§ Try it: Count how many lines of the data include "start". The answer is that number and nothing else.

§ Raw data:

····················

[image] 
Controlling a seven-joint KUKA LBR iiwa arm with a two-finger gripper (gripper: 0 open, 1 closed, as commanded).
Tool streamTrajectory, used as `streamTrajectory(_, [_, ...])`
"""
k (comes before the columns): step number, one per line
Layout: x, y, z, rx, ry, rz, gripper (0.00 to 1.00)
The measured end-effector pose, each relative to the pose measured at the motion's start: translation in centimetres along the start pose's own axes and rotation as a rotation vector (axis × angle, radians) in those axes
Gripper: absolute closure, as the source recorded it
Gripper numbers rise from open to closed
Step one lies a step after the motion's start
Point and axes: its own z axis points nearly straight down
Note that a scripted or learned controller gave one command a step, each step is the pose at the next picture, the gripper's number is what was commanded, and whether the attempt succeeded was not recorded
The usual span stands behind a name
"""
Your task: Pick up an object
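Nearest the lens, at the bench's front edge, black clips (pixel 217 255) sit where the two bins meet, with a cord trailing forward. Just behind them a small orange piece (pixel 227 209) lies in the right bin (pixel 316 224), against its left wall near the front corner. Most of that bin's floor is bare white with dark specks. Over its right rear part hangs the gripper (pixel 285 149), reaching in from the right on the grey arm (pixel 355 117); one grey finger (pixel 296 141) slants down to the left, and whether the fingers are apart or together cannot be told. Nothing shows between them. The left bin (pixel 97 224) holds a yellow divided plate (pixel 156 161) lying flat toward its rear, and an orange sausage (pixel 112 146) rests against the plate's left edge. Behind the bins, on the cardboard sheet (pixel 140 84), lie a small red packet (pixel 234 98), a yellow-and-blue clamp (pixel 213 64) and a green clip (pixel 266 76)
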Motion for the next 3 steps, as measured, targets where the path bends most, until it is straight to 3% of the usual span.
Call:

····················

§ Task output: 2